Sensitisation happens when a woman with RhD negative blood is exposed to RhD positive blood, usually during a previous pregnancy with an RhD positive baby. The woman’s body responds to the RhD positive blood by producing antibodies (infection-fighting molecules) that recognise the foreign blood cells and destroy them.
If sensitisation occurs, the next time the woman is exposed to RhD positive blood, her body produces antibodies immediately. If she's pregnant with an RhD positive baby, the antibodies can cross the placenta, causing rhesus disease in the unborn baby. The antibodies can continue attacking the baby's red blood cells for a few months after birth.
Preventing rhesus disease
Rhesus disease is uncommon these days because it can usually be prevented using injections of a medication called anti-D immunoglobulin.
All women are offered blood tests as part of their antenatal screening to determine whether their blood is RhD negative or positive.

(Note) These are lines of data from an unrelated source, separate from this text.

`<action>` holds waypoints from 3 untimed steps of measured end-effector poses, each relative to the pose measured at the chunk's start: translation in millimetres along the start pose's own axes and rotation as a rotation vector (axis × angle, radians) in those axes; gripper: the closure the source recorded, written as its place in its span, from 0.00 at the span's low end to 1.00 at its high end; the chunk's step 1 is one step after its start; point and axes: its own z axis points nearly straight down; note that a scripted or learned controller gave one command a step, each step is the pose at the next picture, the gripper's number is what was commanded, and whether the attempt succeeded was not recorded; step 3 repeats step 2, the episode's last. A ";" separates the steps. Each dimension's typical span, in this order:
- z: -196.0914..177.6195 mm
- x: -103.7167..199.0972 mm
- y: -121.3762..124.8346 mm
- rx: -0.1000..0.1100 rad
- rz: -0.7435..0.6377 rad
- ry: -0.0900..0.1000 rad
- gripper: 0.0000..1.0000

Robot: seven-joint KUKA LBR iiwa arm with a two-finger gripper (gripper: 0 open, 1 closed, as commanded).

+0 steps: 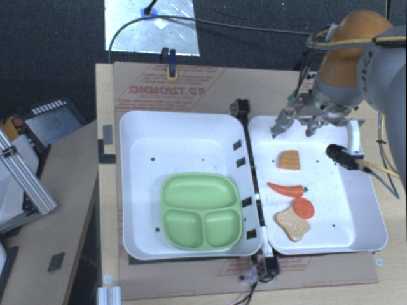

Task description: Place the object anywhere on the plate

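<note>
Gripper (294,127) above right bin's (365,199) far edge, fingers spread, holding nothing. Orange wedge (289,160) just nearer; green plate (201,210) well left.

Red printed lettering on the flat brown cardboard sheet (184,84) under the white bins reads roughly "CHEMCAST GP"; the smaller lines are illegible.
</note>
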 end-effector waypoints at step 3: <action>33.4 0.3 2.0 -0.011 -0.001 -0.001 0.00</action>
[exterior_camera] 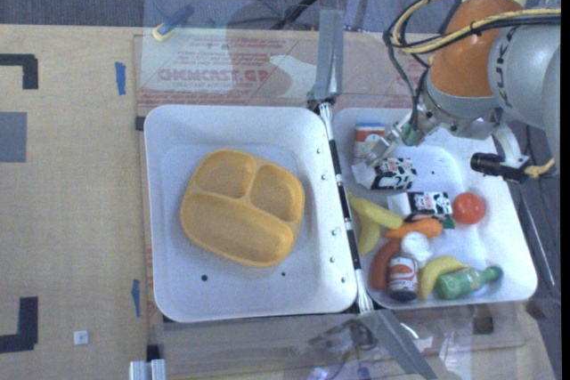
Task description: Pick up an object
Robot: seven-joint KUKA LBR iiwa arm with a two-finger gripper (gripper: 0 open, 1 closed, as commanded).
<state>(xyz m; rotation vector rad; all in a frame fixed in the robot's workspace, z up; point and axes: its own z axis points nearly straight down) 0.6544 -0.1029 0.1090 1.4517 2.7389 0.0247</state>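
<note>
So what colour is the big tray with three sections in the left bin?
Yellow. The tray is plain yellow all over, seen clearly in the camera view against the white left bin.

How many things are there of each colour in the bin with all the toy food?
Yellow: 2, banana, banana
Red: 1, tomato
Orange: 1, carrot
Green: 1, bottle
Black-and-white: 2, carton, carton
Total: 7

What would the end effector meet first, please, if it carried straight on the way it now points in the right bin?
Most likely the black-and-white cow-patterned carton, which lies just beyond the end effector toward the lower left of the right bin. Depth is hard to judge from this slanted view, so it may instead reach the bin floor beside it.
</note>
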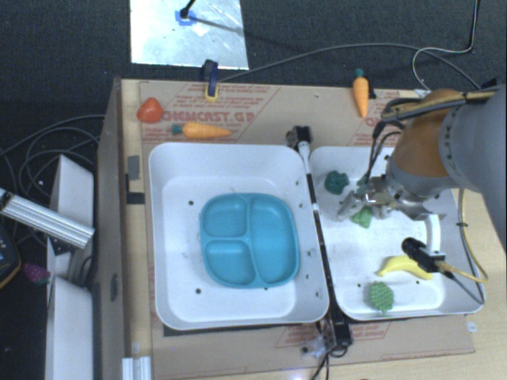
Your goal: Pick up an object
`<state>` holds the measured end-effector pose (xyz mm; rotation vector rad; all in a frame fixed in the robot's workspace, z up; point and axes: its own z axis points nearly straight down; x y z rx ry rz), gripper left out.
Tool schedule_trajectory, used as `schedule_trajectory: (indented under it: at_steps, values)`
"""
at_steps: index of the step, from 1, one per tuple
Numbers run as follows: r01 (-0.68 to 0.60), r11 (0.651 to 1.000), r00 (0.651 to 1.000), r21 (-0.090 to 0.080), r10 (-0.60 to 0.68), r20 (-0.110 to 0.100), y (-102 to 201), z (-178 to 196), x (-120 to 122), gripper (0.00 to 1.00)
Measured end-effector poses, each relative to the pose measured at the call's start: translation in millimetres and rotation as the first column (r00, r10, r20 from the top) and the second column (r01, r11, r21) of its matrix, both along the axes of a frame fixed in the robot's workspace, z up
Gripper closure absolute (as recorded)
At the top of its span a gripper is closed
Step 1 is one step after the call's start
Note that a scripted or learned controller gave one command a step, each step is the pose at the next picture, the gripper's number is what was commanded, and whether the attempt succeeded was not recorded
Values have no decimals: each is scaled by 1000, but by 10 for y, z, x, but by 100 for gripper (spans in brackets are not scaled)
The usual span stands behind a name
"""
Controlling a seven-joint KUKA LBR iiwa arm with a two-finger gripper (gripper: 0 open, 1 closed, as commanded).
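- At the far left, off the counter [261, 105], a silver ridged bar [43, 218] lies at a slant over a pale box, with dark cables looping on the black floor beside it.
- On the brown counter behind the bins sit an orange-red toy [150, 111] and a toy carrot [202, 131] lying flat just beside it; a small blue and yellow clamp [210, 78] stands at the counter's back edge.
- The left bin [170, 212] holds a blue divided plate [249, 240] with three compartments, resting near the bin's middle.
- A black divider strip [314, 212] runs between the two bins, which stand touching side by side.
- A second toy carrot [361, 95] stands on the counter behind the right bin [348, 291].
- In the right bin, a dark green toy [337, 182] lies near the back left corner.
- The gripper [360, 207] is low in the right bin, near its middle, pointing left; a bright green object [363, 218] lies right at its tip, touching or nearly so, but whether the gripper is open, closed or gripping it cannot be told from this view.
- Toward the front of the right bin lie a round textured green toy [381, 295] and, just beside it, a yellow banana [404, 267].
- The grey arm [467, 145], with its orange band [420, 145], comes in from the right over the right bin.
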<state>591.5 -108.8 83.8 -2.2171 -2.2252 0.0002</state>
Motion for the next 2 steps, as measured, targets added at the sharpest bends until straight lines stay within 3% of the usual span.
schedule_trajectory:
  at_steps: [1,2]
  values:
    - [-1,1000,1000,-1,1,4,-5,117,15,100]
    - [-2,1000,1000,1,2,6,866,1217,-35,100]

If the mother is RhD negative, she'll be offered injections of anti-D immunoglobulin at certain points in her pregnancy when she may be exposed to the baby's red blood cells. This anti-D immunoglobulin helps to remove the RhD foetal blood cells before they can cause sensitisation.

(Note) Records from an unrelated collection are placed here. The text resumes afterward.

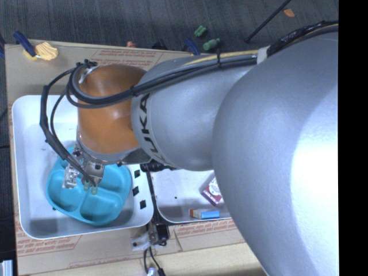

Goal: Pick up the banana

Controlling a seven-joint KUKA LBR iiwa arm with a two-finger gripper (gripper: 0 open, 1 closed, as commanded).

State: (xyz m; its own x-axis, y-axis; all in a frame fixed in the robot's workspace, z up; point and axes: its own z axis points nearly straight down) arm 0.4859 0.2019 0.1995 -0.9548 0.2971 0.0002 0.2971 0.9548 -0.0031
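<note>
Hovering with the gripper (pixel 86 181) low at the blue divided dish (pixel 109 197) in the left bin (pixel 26 154), seemingly touching its middle ridge, but looking too small and shadowed to tell how far open or whether gripping anything. Looming just above with the orange band (pixel 109 114) and looping black cables (pixel 49 131), covering much of that bin. Lying well apart in the right bin (pixel 172 214): a small pink packet (pixel 211 193) and a blue-and-orange stick (pixel 204 214).
</note>
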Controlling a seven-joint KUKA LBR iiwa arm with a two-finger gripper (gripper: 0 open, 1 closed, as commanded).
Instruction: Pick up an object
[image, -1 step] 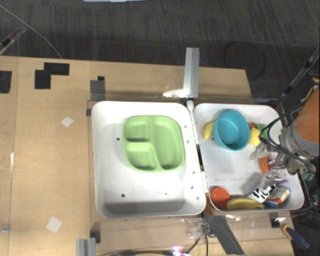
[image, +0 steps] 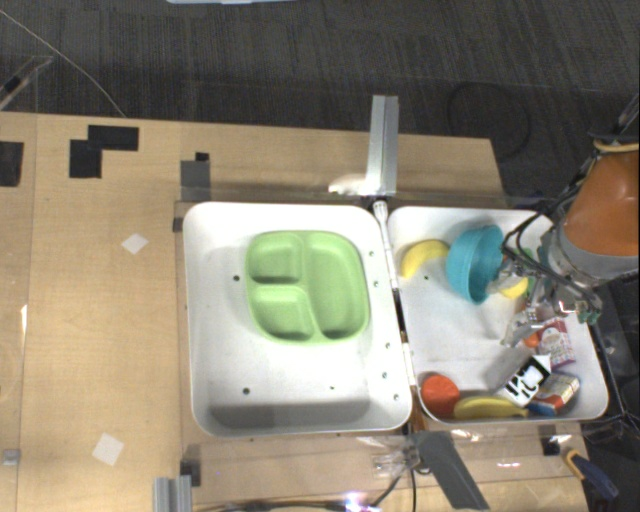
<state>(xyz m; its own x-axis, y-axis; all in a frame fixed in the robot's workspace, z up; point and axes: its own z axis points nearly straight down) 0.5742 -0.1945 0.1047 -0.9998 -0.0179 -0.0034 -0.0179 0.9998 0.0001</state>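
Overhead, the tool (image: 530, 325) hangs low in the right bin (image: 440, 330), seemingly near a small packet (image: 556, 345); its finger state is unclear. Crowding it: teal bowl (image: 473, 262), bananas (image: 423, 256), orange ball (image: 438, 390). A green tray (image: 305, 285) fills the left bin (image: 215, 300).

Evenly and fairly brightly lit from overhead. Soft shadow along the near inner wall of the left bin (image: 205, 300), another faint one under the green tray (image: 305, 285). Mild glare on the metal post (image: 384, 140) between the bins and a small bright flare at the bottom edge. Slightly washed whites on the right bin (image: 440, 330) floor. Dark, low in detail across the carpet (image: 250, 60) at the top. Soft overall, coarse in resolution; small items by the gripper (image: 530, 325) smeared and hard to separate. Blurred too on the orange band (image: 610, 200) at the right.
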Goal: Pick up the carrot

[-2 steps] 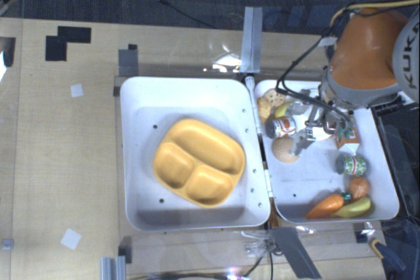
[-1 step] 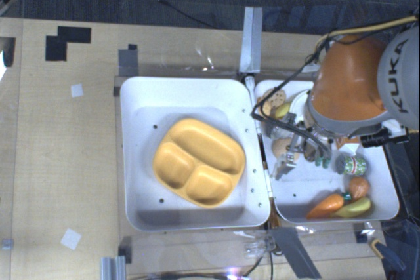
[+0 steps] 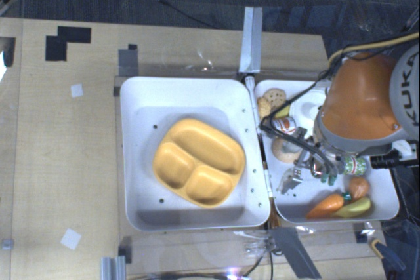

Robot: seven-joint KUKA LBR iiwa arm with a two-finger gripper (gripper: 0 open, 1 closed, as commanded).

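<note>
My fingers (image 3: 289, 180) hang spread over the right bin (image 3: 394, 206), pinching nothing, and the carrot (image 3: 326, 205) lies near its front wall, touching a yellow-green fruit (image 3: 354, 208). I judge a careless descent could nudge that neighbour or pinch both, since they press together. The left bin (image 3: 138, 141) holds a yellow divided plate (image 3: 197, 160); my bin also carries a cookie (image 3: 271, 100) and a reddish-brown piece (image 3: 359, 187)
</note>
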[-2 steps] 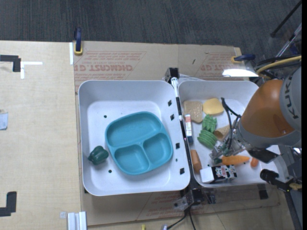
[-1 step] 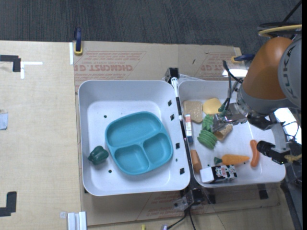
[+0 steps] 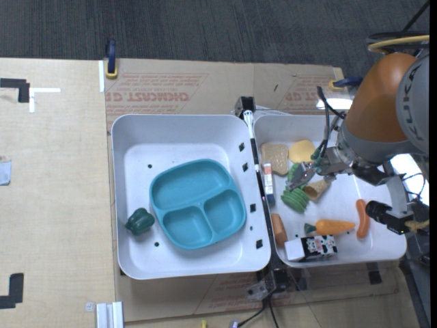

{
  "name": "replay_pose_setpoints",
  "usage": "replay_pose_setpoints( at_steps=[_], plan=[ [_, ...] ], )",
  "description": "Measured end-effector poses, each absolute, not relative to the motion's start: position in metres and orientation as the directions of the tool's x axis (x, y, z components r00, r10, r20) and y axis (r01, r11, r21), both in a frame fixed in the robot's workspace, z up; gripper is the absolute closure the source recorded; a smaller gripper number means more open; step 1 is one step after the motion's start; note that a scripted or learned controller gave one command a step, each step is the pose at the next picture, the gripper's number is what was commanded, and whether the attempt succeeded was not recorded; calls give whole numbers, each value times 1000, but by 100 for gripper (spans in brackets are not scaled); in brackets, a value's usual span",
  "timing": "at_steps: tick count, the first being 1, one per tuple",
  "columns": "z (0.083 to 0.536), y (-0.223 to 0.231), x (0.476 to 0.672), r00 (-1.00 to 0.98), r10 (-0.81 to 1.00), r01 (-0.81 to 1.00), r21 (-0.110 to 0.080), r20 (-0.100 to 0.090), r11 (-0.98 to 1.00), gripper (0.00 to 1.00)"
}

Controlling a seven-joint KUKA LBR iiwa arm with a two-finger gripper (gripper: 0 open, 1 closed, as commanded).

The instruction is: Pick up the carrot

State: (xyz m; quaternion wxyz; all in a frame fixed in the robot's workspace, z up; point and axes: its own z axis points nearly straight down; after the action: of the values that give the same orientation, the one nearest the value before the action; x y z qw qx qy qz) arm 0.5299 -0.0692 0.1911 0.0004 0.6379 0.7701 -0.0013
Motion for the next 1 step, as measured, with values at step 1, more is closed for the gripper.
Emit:
replay_pose_setpoints(
  at_steps=[1],
  plan=[
    [107, -111, 483, -118, 993, 993, -2, 0, 118, 0]
  ],
)
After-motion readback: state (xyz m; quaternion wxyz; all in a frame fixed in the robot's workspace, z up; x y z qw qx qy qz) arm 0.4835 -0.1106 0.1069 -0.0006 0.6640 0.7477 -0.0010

If a woman has already developed anti-D antibodies from a previous pregnancy (she's already sensitised) then these immunoglobulin injections don't help. The pregnancy will be monitored more closely than usual, as will the baby after delivery.
Treating rhesus disease
If an unborn baby does develop rhesus disease, treatment depends on how severe it is. A blood transfusion to the unborn baby may be needed in more severe cases. After delivery, the child is likely to be admitted to a neonatal unit (a hospital unit that specialises in caring for newborn babies).
Treatment for rhesus disease after delivery can include a light treatment called phototherapy, blood transfusions, and an injection of a solution of antibodies (intravenous immunoglobulin) to prevent red blood cells being destroyed.